Porsgrunns Dagblad
- Type: Daily newspaper (five days a week)
- Owner: A-pressen
- Editor: Erik Enger
- Founded: 1 December 1914
- Political alignment: Liberal (1914–?) Independent
- Headquarters: Jernbanegata 12, Porsgrunn, Norway
- Website: www.pd.no

= Porsgrunns Dagblad =

Norwegian newspaper

Porsgrunns Dagblad is a Norwegian newspaper, published in Porsgrunn in Telemark county, Norway.

==History and profile==
Porsgrunds Dagblad was started on 1 December 1914, and later modernized its name. The first editor Daniel H. Grini was an experienced press worker, and came from Varden in the neighboring city. He made Porsgrunds Dagblad into a local newspaper. In a city where the liberal newspapers Porsgrunds Blad and Porsgrunds Tidende had struggled, and the conservative newspaper Grenmar was well established, Porsgrunds Dagblad became the city's new organ for the Liberal Party. It bought both Breviksposten in 1916 and later Langesunds Blad and Skiens Dagblad. It prevailed over Grenmar, which went defunct in 1954, but faced tougher competition from the Skien-based regional newspapers Varden and Telemark Arbeiderblad.

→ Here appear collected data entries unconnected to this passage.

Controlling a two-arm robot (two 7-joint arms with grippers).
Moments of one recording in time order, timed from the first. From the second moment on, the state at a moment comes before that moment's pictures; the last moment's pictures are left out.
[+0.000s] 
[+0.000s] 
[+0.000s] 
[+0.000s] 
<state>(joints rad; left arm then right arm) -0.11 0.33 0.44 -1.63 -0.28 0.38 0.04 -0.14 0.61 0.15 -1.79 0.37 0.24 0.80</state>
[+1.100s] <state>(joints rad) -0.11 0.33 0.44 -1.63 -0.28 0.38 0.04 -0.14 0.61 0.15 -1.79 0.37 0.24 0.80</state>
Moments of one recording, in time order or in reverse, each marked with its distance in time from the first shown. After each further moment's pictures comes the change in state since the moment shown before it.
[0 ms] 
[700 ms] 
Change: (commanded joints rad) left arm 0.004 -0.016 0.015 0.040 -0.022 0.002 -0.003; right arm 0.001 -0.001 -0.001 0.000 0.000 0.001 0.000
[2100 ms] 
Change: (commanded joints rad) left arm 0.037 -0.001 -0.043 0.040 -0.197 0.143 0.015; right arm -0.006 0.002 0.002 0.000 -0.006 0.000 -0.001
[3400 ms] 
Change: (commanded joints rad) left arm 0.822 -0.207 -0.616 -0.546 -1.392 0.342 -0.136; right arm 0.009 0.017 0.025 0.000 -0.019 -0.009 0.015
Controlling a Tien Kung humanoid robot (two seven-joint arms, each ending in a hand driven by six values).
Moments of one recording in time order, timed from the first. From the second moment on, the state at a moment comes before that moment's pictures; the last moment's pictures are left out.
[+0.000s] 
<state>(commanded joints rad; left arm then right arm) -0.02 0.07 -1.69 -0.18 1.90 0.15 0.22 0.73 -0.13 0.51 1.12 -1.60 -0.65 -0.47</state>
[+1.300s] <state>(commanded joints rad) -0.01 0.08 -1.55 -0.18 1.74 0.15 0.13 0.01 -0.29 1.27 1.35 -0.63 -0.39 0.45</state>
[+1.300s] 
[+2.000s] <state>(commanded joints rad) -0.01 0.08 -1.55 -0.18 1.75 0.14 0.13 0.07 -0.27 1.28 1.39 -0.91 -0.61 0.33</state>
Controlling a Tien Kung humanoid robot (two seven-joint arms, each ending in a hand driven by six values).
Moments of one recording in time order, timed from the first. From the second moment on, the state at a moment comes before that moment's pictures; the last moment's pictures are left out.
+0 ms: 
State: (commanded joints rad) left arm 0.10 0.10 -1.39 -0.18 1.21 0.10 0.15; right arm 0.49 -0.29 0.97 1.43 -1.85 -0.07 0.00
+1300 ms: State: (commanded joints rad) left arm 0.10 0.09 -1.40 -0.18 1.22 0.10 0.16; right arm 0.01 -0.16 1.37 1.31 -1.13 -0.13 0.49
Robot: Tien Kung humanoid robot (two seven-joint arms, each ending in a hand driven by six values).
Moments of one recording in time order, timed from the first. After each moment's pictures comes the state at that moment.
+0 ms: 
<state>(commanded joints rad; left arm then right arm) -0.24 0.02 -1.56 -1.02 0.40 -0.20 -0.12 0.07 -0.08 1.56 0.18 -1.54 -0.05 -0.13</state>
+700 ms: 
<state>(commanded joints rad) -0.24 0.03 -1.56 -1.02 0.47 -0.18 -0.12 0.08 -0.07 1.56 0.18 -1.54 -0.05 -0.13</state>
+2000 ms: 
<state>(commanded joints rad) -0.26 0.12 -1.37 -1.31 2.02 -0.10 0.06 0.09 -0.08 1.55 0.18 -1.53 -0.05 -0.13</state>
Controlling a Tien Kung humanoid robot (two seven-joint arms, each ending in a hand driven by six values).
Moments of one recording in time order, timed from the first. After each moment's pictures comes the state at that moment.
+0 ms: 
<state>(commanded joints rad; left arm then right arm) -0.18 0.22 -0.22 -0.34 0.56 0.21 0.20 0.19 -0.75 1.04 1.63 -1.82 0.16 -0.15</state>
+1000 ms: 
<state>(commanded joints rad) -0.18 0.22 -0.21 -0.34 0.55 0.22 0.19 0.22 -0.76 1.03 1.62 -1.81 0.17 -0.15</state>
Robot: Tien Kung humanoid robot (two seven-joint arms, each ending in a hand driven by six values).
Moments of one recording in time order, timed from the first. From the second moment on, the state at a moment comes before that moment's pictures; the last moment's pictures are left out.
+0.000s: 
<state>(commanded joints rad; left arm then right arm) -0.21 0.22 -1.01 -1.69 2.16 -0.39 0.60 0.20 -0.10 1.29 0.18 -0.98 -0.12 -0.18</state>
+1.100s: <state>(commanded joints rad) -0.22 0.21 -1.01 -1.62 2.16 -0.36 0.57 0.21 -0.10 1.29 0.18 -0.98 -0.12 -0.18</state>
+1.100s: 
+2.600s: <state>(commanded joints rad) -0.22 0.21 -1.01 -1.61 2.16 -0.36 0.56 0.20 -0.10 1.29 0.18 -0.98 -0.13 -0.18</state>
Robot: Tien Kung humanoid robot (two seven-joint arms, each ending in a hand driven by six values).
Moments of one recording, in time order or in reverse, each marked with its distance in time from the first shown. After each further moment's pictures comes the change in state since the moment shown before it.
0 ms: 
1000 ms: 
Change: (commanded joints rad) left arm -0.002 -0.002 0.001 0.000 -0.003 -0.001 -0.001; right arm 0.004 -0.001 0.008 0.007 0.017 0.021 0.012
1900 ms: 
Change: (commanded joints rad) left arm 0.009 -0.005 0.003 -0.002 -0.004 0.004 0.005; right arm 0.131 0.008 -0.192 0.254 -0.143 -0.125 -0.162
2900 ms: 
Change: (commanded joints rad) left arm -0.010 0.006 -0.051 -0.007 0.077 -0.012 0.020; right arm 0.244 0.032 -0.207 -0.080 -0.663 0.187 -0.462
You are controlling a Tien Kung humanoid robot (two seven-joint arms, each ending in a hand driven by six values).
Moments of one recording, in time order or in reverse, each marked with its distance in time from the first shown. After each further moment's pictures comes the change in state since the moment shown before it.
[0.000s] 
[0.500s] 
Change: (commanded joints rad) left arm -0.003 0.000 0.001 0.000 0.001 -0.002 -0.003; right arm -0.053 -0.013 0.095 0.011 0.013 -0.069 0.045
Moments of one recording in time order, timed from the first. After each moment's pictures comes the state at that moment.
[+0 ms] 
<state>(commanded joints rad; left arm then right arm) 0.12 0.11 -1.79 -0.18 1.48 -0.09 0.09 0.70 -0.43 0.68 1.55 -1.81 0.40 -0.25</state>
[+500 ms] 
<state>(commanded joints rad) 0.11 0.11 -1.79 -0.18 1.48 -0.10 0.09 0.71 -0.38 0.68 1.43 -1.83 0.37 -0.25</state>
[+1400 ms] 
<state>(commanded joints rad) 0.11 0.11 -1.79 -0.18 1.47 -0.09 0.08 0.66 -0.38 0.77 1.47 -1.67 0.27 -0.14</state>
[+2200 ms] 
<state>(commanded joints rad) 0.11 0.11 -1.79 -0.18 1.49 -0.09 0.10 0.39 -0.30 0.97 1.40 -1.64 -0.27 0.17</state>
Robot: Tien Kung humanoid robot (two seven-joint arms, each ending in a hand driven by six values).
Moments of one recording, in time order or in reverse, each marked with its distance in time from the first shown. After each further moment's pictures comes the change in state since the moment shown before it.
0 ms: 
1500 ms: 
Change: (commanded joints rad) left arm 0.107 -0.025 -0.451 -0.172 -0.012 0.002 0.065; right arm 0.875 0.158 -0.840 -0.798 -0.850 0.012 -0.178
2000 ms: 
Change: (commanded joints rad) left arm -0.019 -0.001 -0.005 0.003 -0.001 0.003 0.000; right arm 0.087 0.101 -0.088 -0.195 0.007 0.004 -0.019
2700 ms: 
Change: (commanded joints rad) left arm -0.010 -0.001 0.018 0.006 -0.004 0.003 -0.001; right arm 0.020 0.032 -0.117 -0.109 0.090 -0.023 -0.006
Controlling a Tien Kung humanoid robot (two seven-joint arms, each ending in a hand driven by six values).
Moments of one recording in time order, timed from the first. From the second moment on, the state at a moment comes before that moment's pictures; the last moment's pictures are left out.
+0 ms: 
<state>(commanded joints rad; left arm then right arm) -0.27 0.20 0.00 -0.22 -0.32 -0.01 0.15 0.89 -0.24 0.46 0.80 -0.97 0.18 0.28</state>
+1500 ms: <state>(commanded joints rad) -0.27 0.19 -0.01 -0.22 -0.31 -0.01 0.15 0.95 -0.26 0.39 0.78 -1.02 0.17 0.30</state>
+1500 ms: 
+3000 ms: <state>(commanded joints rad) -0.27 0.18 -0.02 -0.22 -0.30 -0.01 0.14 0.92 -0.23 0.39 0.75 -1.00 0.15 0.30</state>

It struggled financially, and in 1983 its Saturday edition was discontinued. It was owned by Trygve Hegnar for a period, but since 1999 it has been owned by Østlands-Posten (and A-pressen). The Saturday edition was re-established in 2009, but the Monday edition was removed at the same time. Thus it is published five days a week. Since 2004 it is a morning newspaper.

Bjørg Vik and Jahn Otto Johansen started their careers in Porsgrunns Dagblad, and the newspaper also printed feuilletons which later became books by Jon Flatabø and Karen Sundt. The current editor is Erik Enger.